Member of the Senate of Chile
- In office 1909–1915
- Constituency: Antofagasta Province

Personal details
- Born: July 21, 1867 Valparaíso, Chile
- Died: Unknown
- Party: Liberal Party
- Spouse: Luisa Valdés Hidalgo
- Education: Studies in England and Germany
- Profession: Businessman

= Jorge Buchanan =

Chilean politician (1867–?)

Jorge Buchanan Leese (21 July 1867 – ?) was a Chilean businessman, nitrate industrialist and politician who served as a member of the Senate of Chile.

A member of the Liberal Party, Buchanan represented Antofagasta from 1909 to 1915.

==Biography==
Buchanan was born in Valparaíso on 21 July 1867, the son of George Buchanan and Sofía Mercedes Leese y Baeza. He married Luisa Valdés Hidalgo, with whom he had children. He received his early education in Valparaíso and later continued his studies in Europe, particularly in England and Germany.

A member of the Liberal Party, Buchanan entered municipal politics in Iquique, where he was elected councillor and first mayor in 1900, remaining in municipal office until 1903.

In 1909, he was elected senator for Antofagasta for the 1909–1915 term. In 1912, the Senate appointed him to represent the institution at the centenary celebrations of the Cortes of Cádiz in Spain. During the visit, he was decorated by King Alfonso XIII with the Order of Isabella the Catholic.

Following the end of his senatorial term, Buchanan travelled again to Europe and returned to Chile with his wife in early 1920. He subsequently concentrated primarily on the nitrate industry and developed extensive commercial interests in Chile and abroad.

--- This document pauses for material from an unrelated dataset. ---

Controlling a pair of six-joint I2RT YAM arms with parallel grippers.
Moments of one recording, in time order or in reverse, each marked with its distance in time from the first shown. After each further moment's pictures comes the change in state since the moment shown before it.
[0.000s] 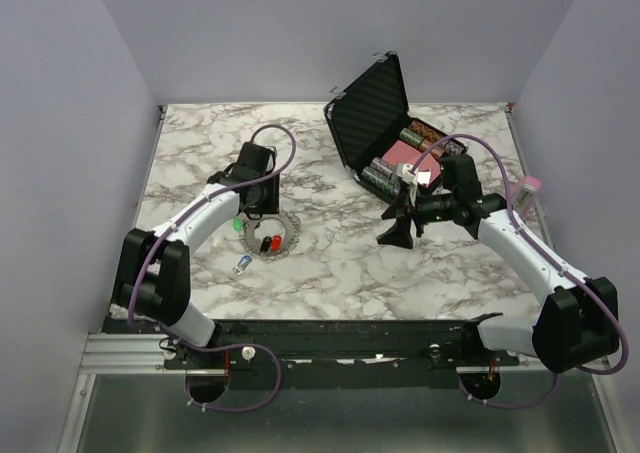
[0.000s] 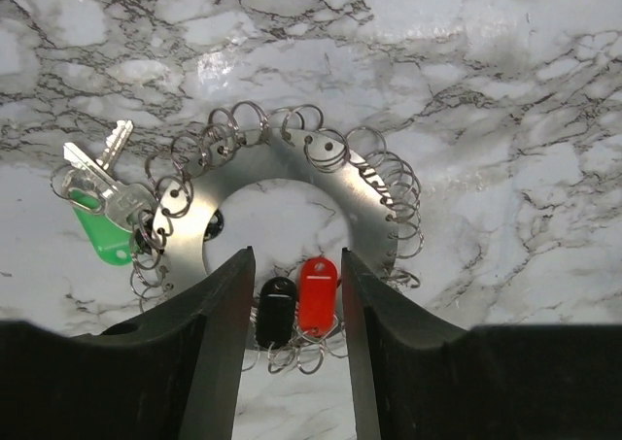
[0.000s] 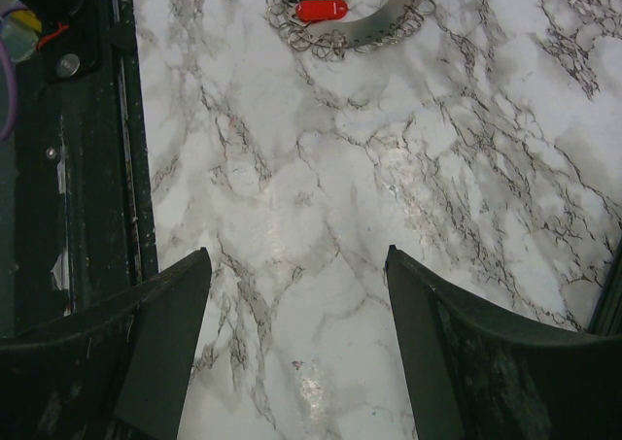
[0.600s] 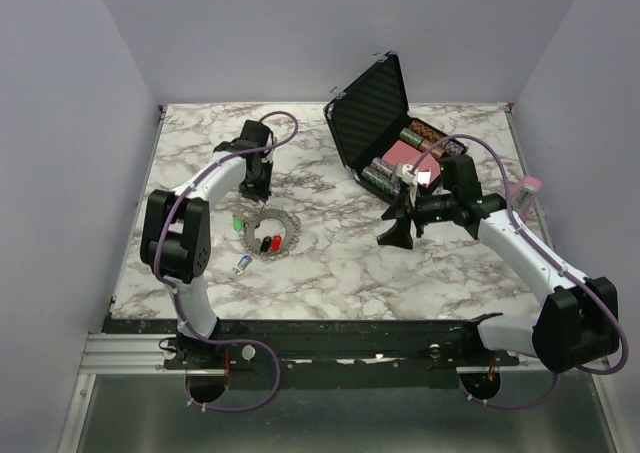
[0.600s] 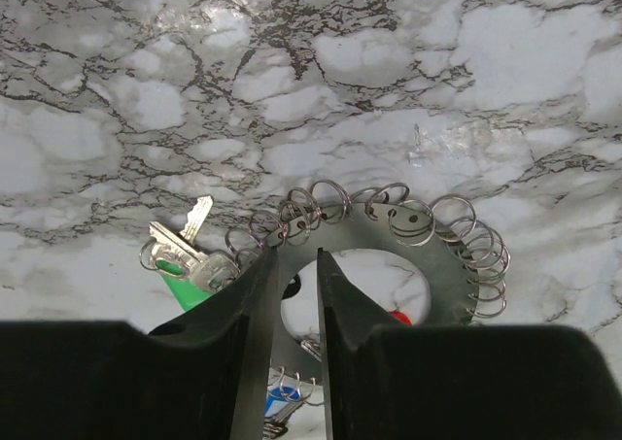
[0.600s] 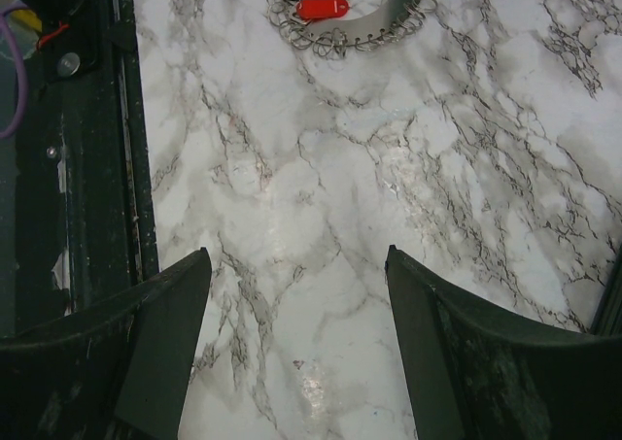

He was a partner in Buchanan, Jones y Cía., an import business that administered the New Tamarugal Nitrate Co. Ltd. in Tarapacá and the Compañía Salitrera El Loa in Antofagasta. He was also involved in steamship and maritime insurance businesses and later participated in agricultural enterprises. Among other corporate positions, he served as director of the Sociedad Beneficiadora de Iquique and the Compañía de Seguros Sol de Chile.

Buchanan also served as commercial counsellor at the Chilean Embassy in London. He belonged to several social organizations, including the Club de la Unión, Club de Viña del Mar and Valparaíso Sporting Club, and was president of the Club de Valparaíso between 1912 and 1913.